» Your goal
Copy exactly the lines from the beginning of the data down to and including the line holding "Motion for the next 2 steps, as", without any pictures.

(Stored entries)
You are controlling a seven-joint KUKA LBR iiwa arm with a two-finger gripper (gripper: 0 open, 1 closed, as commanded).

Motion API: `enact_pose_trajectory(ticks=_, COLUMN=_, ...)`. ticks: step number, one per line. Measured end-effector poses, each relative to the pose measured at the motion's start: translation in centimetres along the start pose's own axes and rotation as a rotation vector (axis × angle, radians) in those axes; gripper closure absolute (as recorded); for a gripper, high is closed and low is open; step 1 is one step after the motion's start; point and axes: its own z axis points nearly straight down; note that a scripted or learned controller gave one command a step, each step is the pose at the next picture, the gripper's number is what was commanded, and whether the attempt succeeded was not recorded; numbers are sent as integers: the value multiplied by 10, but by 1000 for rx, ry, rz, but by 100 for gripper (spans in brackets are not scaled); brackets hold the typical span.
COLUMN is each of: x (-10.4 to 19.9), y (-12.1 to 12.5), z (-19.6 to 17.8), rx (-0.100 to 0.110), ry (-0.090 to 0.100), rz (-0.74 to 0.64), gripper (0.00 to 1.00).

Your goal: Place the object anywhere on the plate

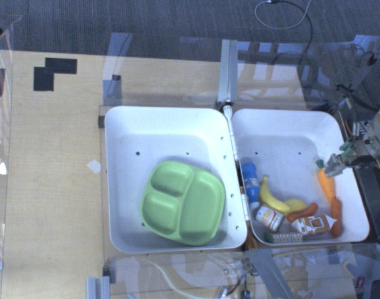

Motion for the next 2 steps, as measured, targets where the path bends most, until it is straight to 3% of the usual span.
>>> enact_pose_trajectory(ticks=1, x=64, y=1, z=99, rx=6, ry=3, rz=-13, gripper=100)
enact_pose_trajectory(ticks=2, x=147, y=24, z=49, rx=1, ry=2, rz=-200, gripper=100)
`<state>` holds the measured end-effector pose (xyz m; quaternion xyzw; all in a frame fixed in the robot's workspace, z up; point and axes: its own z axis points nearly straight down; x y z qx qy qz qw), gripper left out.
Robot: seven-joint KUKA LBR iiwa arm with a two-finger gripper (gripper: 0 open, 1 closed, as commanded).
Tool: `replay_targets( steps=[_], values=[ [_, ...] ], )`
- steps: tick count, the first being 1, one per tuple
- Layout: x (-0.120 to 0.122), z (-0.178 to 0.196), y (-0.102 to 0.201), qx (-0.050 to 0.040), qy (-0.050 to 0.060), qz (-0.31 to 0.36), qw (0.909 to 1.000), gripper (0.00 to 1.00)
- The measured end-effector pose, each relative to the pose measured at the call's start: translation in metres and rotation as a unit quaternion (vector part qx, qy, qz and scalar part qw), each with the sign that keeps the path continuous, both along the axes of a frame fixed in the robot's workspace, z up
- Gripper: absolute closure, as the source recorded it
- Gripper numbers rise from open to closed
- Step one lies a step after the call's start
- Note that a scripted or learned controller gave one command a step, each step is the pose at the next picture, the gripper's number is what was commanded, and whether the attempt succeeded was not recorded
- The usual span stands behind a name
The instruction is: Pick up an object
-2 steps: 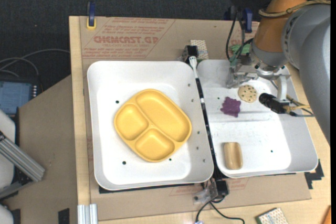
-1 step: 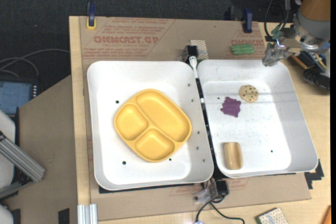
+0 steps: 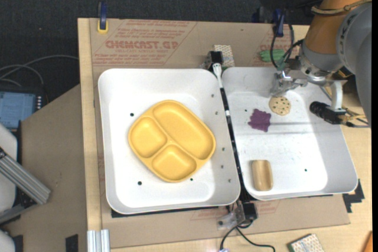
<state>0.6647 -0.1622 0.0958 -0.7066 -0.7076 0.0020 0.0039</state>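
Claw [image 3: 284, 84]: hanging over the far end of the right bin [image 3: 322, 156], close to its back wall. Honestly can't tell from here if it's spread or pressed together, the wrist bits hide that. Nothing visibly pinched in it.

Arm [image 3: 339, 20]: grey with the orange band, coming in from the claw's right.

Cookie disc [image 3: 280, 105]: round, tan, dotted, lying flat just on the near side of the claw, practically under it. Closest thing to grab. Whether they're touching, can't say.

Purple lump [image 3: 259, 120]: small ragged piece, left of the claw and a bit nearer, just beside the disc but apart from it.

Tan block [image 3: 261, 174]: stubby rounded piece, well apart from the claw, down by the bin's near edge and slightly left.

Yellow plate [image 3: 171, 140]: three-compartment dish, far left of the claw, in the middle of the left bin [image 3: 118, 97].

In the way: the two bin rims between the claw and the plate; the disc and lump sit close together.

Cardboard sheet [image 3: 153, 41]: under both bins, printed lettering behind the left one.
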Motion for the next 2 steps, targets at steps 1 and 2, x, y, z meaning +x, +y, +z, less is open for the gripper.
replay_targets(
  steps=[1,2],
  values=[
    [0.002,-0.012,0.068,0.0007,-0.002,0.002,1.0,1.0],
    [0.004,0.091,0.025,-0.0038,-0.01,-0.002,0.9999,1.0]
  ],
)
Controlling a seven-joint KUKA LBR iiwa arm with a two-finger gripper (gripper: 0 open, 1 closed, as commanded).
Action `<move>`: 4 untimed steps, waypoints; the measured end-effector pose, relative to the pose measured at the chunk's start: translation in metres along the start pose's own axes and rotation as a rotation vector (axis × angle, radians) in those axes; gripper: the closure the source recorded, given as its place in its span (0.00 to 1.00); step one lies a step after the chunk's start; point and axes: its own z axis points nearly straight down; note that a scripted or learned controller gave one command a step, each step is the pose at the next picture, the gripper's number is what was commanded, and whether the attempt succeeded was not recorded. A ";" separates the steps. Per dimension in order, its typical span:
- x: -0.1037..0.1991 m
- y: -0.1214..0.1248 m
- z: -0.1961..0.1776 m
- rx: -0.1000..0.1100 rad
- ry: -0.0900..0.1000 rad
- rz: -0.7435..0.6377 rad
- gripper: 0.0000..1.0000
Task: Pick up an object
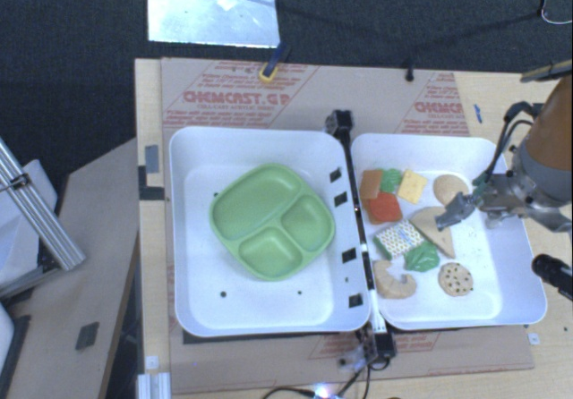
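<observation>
Starting at the lower edge of the frame, two shallow white bins sat side by side on one brown cardboard sheet (233,93) printed in red letters. The right white bin (515,303) held ten small toy food pieces, all loose on its floor.

Lowest lay one round chocolate-chip cookie (456,279) and, just to its left, one pale bitten biscuit (394,281). Above them came one green leafy piece (422,257), touching one white checked square cracker (398,238) on its upper left. One tan wedge-shaped slice (436,229) lay just right of the cracker. Higher still sat one red block (385,207), one orange block (371,183), one small green block (391,178), one yellow square of cheese (412,185) and one round tan biscuit (449,187), grouped near the bin's upper left.

The left white bin (192,209) held one light green plastic plate with three compartments (273,221), lying flat near its middle.

From the right edge the grey arm reached in, and its dark two-finger gripper (455,209) hung over the upper end of the tan wedge-shaped slice. Whether the claw was wide, narrow or touching the slice could not be told; no piece was visibly held.

Farthest, at the upper left, one silver square sheet (215,4) lay on the dark carpet.
</observation>
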 end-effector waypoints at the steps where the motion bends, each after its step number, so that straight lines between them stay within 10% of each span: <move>1: 0.000 0.003 -0.006 -0.013 -0.002 -0.003 0.00; 4: -0.003 -0.003 0.142 -0.011 -0.001 -0.001 0.00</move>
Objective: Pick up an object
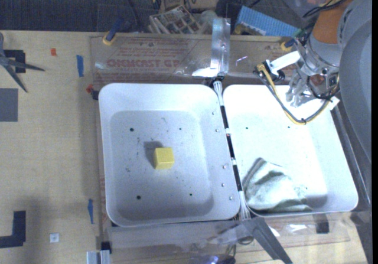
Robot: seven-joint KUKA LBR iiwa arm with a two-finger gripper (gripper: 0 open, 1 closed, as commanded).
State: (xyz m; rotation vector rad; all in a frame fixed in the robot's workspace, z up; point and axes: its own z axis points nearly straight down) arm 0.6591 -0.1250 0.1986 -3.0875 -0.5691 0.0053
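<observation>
The approach is judged to be the step in hand, with nothing yet picked up. The gripper (298, 96) is seen above the far edge of the right bin (331, 156), its two fingers pointed down and slightly parted, and nothing is held between them. A yellow block (164, 157) is seen lying near the middle of the left bin (118, 103), well apart from the gripper; a crumpled, pale grey-green cloth-like thing (273, 189) is seen in the near part of the right bin, closer to the arm. For the next move, one of these would have to be chosen, the gripper brought over it, lowered, and closed on it. Reddish lettering is carried by the clear sheet (153, 59) behind the bins, but it cannot be read with any certainty.
</observation>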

» Response for this exercise
You are controlling a seven-joint KUKA LBR iiwa arm with a two-finger gripper (gripper: 0 open, 1 closed, as commanded).

Motion API: `enact_pose_trajectory(ticks=_, COLUMN=_, ...)`. ticks: step number, one per line. Measured end-effector poses, each relative to the pose measured at the motion's start: translation in centimetres along the start pose's own axes and rotation as a rotation vector (axis × angle, radians) in those axes; gripper closure absolute (as recorded); for a gripper, high is closed and low is open; step 1 is one step after the motion's start; point and axes: its own z axis points nearly straight down; note that a scripted or learned controller gave one command a step, each step is the pose at the next picture, the gripper's number is what was commanded, and whether the attempt succeeded was not recorded; numbers are sent as integers: the value multiplied by 10, but by 1000 for rx, ry, rz, but by 100 for gripper (spans in brackets are not scaled); brackets hold the typical span.
COLUMN is each of: x (-10.4 to 19.9), y (-12.1 to 12.5), z (-19.6 to 17.8), rx (-0.100 to 0.110), ry (-0.090 to 0.100), rz (-0.74 to 0.64), gripper (0.00 to 1.00).

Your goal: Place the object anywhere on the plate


Motion for the next 2 steps, as measured, targets where the path bends most, until it is straight to 3% of the usual span.

Nothing remains to be added to the response.